Portraying ticks as dots, representing the size of the order, is a very intuitive way of looking at price action. @Vegas has made a product that does just that.
Are you a programmer by trade? I became increasingly frustrated with the limitations of all the platforms I've used, I finally decided to take some CS classes this year. It seems that nearly all of my ideas require custom programming not supported by retail platforms, and I am tired of doing things semi-manually in Excel.
i looked at shadow trader before, about 4 years ago. i can not believe they still around. for rookies...anyone know a moving over cross over with fancy background coding
yes, I am a programmer by trade. Even though I've been a software engineer for 30 years, I've been out of the loop as a full time programmer. So there are a lot of technologies that I don't know. I've only been coding on ninja for a short time. But I like C# as a language and it has career enhancing properties.
From my research, I know that most of the HFT programs are running as C++ under Linux on big PC-based hardware hanging off the exchange. This is the fastest it can get.
The London Exchange tried going to a Microsoft infrastructure and it died. They had to scrap it and go to a Linux based structure.

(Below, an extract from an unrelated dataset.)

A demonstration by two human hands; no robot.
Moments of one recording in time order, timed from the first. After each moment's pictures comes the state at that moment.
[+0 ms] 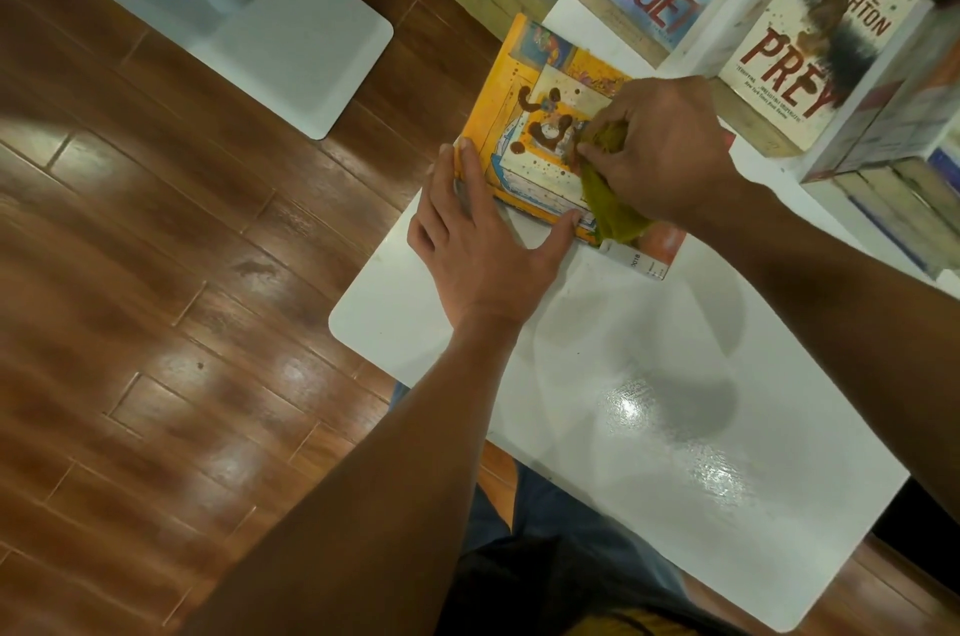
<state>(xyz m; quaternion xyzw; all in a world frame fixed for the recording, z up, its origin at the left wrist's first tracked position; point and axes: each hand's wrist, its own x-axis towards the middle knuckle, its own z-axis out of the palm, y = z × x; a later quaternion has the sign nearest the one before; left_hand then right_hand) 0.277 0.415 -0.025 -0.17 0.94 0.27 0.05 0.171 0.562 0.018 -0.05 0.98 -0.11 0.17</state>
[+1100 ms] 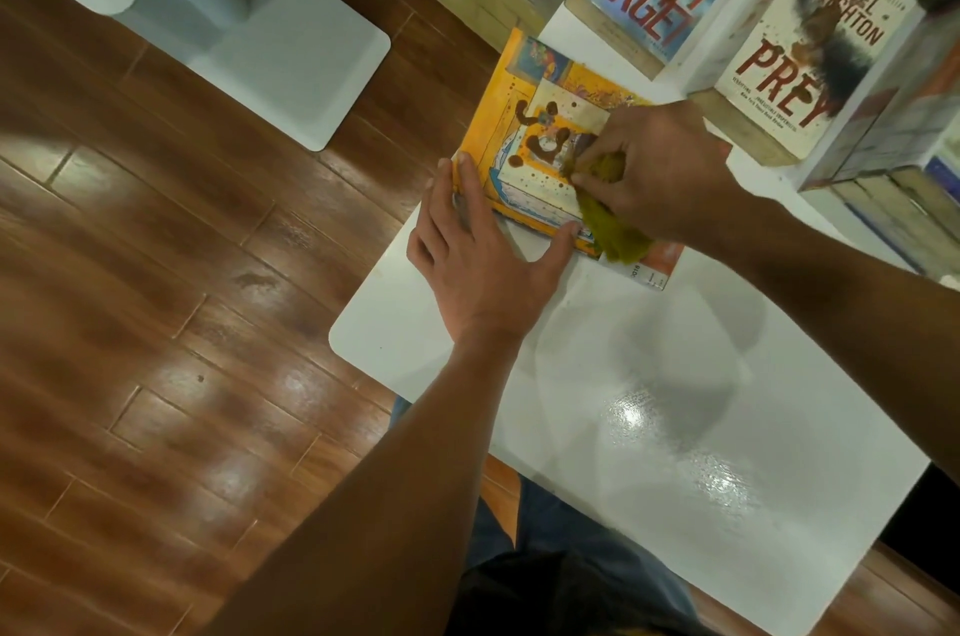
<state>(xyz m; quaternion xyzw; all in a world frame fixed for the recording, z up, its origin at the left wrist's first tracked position) 0.277 0.415 -0.026 -0.17 0.95 0.27 0.04 0.176 0.569 0.026 -0.12 0.97 -0.13 0.17</state>
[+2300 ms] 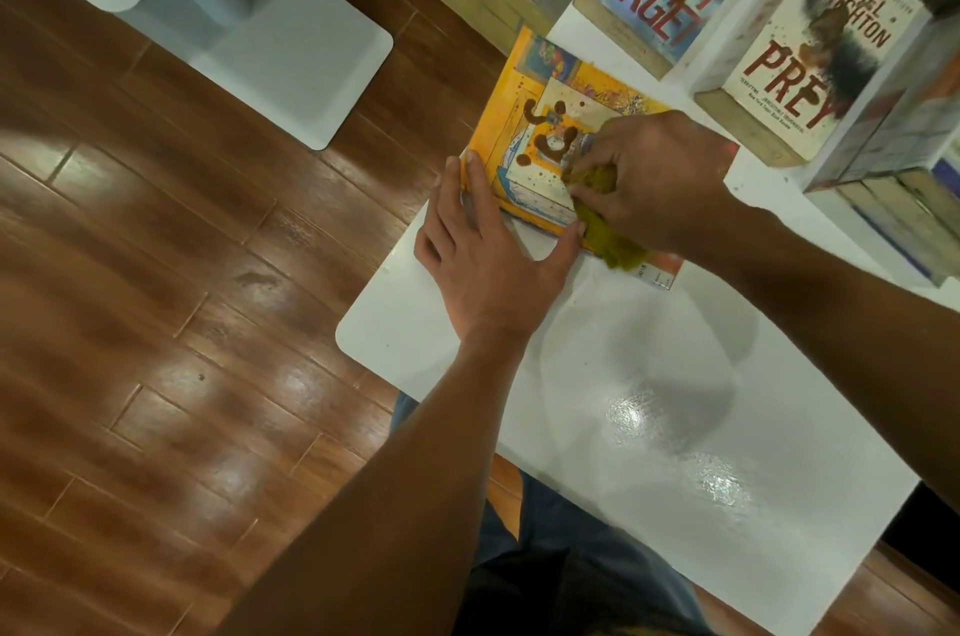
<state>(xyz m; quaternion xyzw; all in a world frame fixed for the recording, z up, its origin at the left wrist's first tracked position) 0.277 0.414 -0.027 -0.17 0.95 0.27 0.04 0.182 0.559 0.023 -0.12 0.97 -0.12 0.17</state>
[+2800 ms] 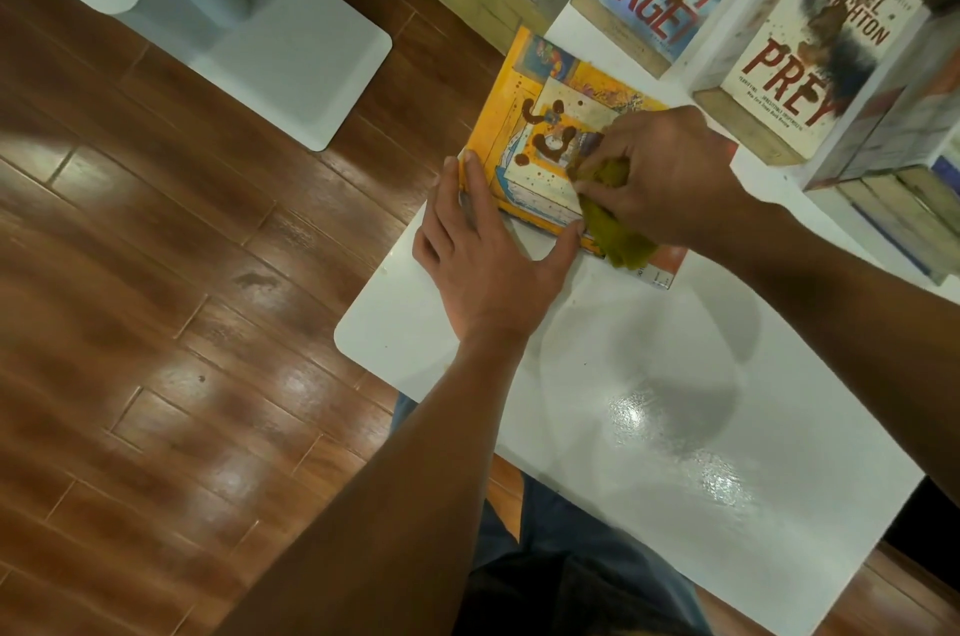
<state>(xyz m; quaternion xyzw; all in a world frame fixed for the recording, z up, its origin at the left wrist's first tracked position) 0.277 0.414 -0.027 -0.16 0.95 0.27 0.03 0.181 0.568 0.025 -0.10 0.97 -0.13 0.18</state>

So writing C#/.Net/Windows over the open internet is not a good formula for fast transations. But that's not what we are doing anyway.
I'm also looking into what protocols the HFT's are using, like FIX. This is supported by the CME and many vendors use it. But I'm thinking that to go that route, you have to write a custom C++ app for talking to the exchange directly and not using any visual charts, etc.
There is an open source java-based framework that does a similar thing. No graphics, just algorithms and order management.
Right now I'd just like to experiment with what ninja can do at the bid/ask level and see how far that can go. One interesting example is the indicator that plots the speed of order flow. I can't remember what it's called, but it is freeware. When orders pick up speed, he displays the bars in a different color and I think there is an audio alert.
I would like to do something like measure the orders based on whether they are at the bid or at the ask. This should give indication as to where the transaction flow might be headed.